Ice Cube's case against Robinhood melts again
Consumer Law

Ice Cube’s case against Robinhood melts again

Ice Cube’s case against Robinhood melts again

Jackson v. Robinhood Markets, Inc., No. 21-cv-02304-LB (N.D.
Cal. Sept. 20, 2021)

Previously,
the court dismissed Ice Cube’s ROP and false endorsement claims for lack of
standing
because pleading an appearance in a financial newsletter does not
suffice to plead endorsement. (Is that lack of Article III standing? Before TransUnion
I would probably have said no, but after TransUnion I’m no longer so
sure.

Still used in Robinhood’s newsletter, captioned Correct yourself before you wreck yourself

Jackson repled Lanham Act claims only, and the court found
that he hadn’t fixed the deficiencies in the complaint. Robinhood’s article described
a market correction for tech stocks and paraphrased a line from one of his
songs, “Check yo self before you wreck yo self,” as “Correct yourself before
you wreck yourself,” illustrated with a picture from a movie in which Ice Cube
appeared.

The amended complaint cites
congressional testimony and SEC filings to illustrate that [the newsletter] Robinhood
Snacks is a commercial product that entices new users to sign up for the app
and offers digestible educational content that also satisfies certain financial
regulatory requirements. It adds allegations about its demographics and the
appeal of celebrities like Ice Cube (and its celebrity endorsers Jay-Z, Nas,
and Snoop Dog) to support the point that using Ice Cube’s picture and phrase created
consumer confusion and suggested Ice Cube’s endorsement of its products.

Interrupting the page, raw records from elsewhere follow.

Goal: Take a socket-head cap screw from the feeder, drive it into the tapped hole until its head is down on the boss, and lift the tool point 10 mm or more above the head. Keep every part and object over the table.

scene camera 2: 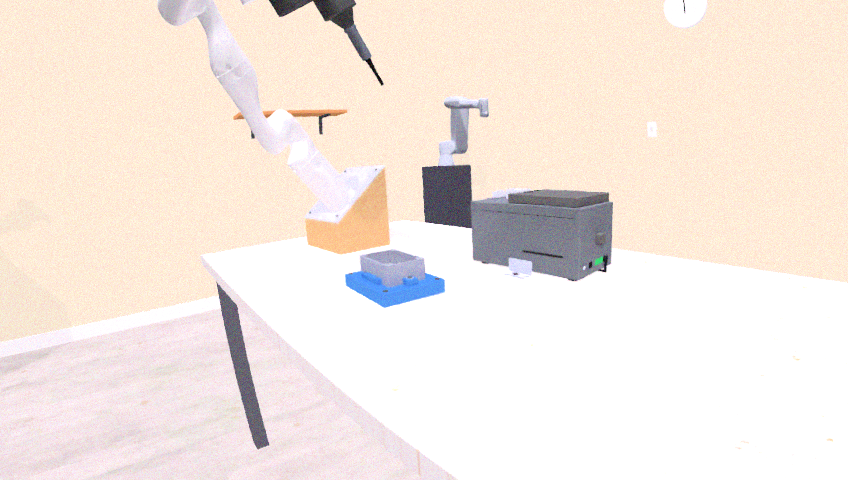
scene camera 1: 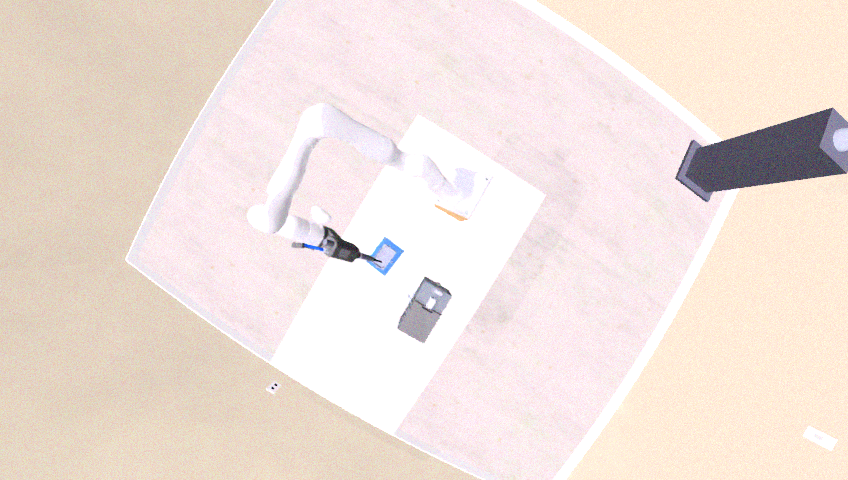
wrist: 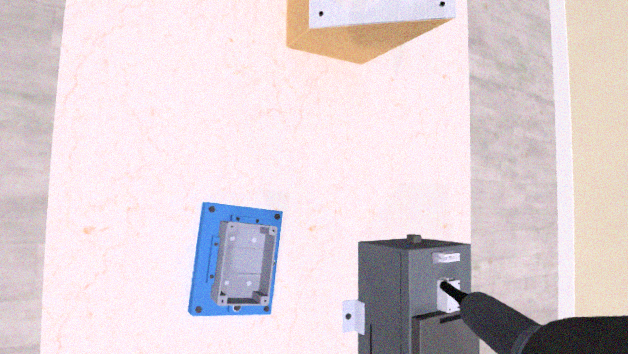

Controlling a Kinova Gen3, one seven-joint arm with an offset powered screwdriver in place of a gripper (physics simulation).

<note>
I see a blue fixture plate (scene camera 2: pixel 400 294) and a dark grey feeder (scene camera 2: pixel 496 236).
The blue fixture plate also shows in the wrist view (wrist: pixel 200 291). The dark grey feeder shows as well in scene camera 1 (scene camera 1: pixel 423 293).
</note>
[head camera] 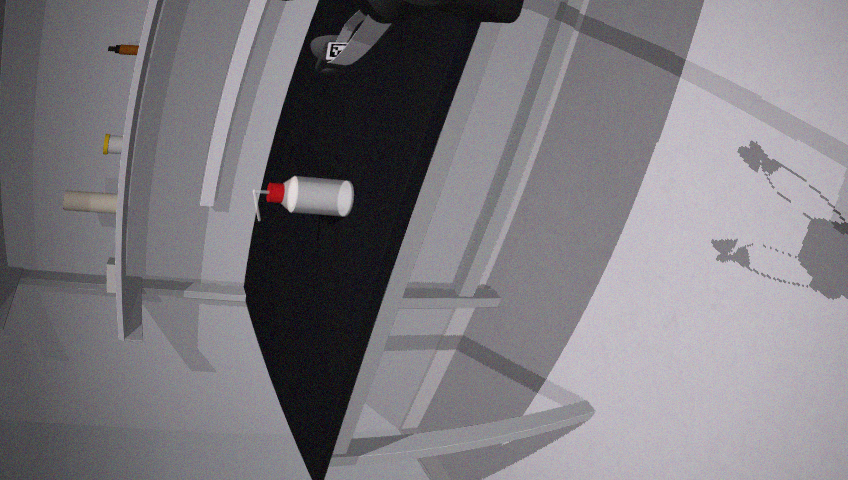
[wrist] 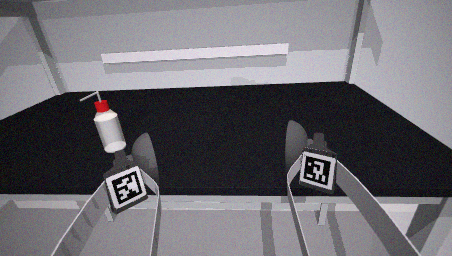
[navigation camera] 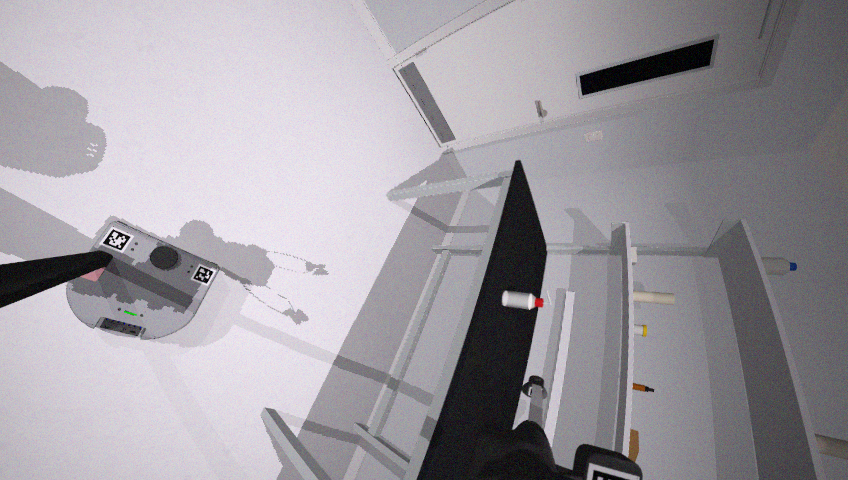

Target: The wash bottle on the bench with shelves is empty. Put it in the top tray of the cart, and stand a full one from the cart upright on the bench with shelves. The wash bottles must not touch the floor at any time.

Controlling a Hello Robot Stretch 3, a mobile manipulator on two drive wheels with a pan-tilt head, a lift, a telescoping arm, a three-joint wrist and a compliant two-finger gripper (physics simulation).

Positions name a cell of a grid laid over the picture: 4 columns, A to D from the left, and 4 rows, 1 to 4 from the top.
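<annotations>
A bench with shelves (navigation camera: C4) stands 92 cm from the lens. My gripper (navigation camera: C4) is nearer to the lens than the bench with shelves, at 48 cm from the lens.
</annotations>
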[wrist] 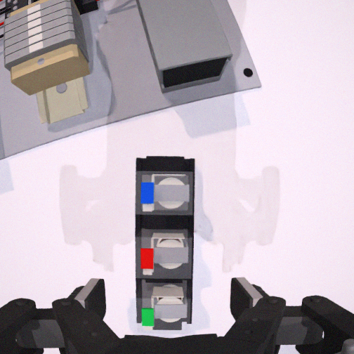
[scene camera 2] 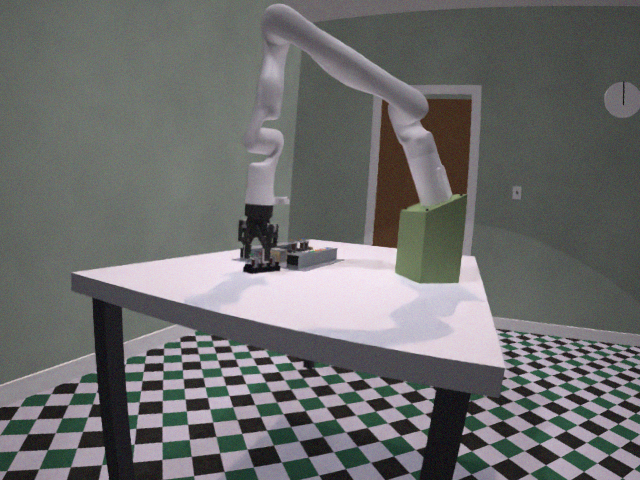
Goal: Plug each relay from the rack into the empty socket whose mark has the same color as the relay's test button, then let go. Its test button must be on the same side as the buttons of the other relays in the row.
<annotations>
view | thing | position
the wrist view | gripper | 167, 295
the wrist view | blue-button relay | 157, 192
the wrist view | black rack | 151, 163
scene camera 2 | gripper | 255, 260
</annotations>
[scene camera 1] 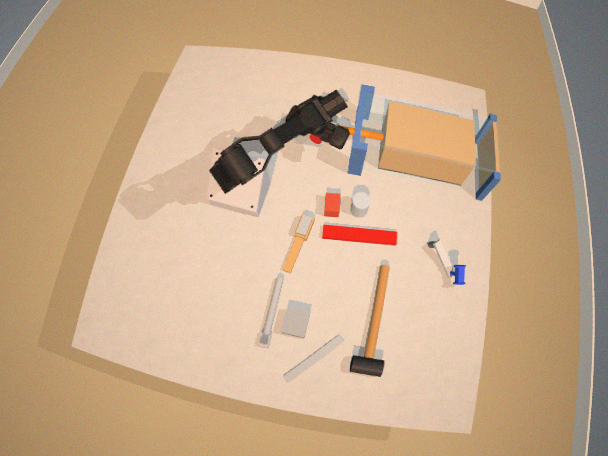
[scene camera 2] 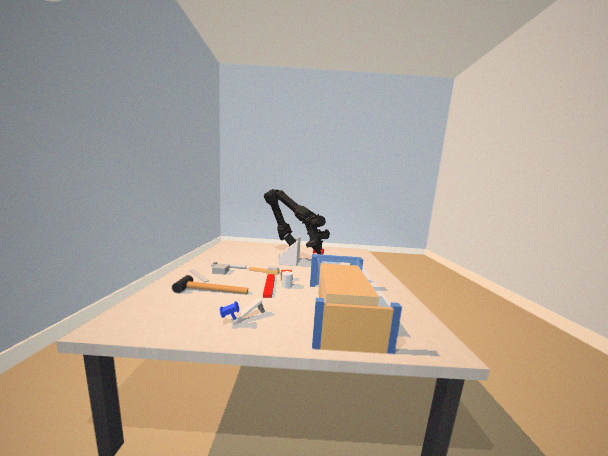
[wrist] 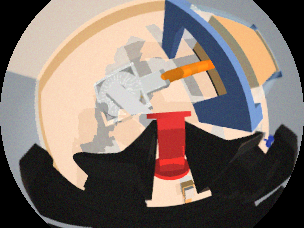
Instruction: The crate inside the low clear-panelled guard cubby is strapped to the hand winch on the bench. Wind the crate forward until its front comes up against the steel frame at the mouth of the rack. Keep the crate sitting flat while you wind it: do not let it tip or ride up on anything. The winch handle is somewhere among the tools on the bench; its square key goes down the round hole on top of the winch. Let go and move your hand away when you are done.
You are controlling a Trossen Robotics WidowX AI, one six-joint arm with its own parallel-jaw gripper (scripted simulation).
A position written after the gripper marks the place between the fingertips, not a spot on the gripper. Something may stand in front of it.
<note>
In view: the gripper point(wrist: 166, 122), a long red bar point(scene camera 1: 342, 233) and a mallet point(scene camera 1: 367, 365).
The wrist view does not show the long red bar, which is hidden by the gripper. The wrist view does not show the mallet, which is hidden by the gripper.
</note>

However, this still failed to plead injury in fact “Robinhood’s
use of Ice Cube’s image and phrase does not suggest Ice Cube’s endorsement of
Robinhood’s product.” (The court doesn’t say it this way, but: there are many “commercial
products” that consist of “noncommercial speech,” such as Naomi Novik’s new
novel The Last Graduate which I am very excited to buy! Implicit in the reasoning
is that a celebrity appearance in noncommercial speech is not itself enough to
suggest endorsement.)

If unauthorized use of Ice Cube’s image suggested
endorsement, that would constitute injury in fact. “But the image and phrase
are not an endorsement: they illustrate a point in the newsletter about a
market correction in tech stocks.” The case law requires more “more than
alleged unauthorized use” to

plead implied endorsement. Again, the court doesn’t say as
much, but the cited cases involved conventional ads for a separate product
(White v. Samsung, the Waits case, etc.), or appearance on product labels (Monk
v. N. Coast Brewing Co. Inc., No. 17-cv-05015-HSG, 2018 WL 646679) (N.D. Cal.
Jan. 31, 2018).

I still think this is about substantive failure, not Article
III standing, but clearly we’re in a period of standing transition.